→ Dataset excerpts:
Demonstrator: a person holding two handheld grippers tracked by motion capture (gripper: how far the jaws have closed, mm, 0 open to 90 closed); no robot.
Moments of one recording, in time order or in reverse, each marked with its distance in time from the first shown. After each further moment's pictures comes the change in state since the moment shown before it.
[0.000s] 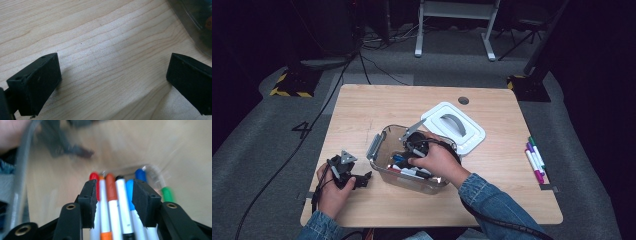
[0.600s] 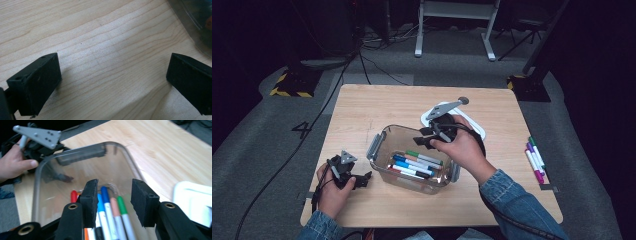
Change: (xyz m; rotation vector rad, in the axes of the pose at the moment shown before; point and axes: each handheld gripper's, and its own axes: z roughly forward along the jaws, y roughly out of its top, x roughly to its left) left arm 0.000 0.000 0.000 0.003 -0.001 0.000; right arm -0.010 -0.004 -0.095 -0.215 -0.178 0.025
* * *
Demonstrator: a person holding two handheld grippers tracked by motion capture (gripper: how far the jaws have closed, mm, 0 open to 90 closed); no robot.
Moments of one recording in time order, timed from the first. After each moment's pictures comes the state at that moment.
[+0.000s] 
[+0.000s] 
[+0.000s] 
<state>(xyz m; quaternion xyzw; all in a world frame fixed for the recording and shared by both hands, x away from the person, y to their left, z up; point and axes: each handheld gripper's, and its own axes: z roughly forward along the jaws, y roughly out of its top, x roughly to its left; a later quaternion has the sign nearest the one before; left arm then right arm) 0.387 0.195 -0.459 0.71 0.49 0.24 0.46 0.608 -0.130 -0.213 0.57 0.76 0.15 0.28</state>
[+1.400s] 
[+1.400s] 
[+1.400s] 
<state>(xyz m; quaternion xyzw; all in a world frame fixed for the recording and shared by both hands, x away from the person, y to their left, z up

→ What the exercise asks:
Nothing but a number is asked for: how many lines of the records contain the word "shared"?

→ Answer space:
2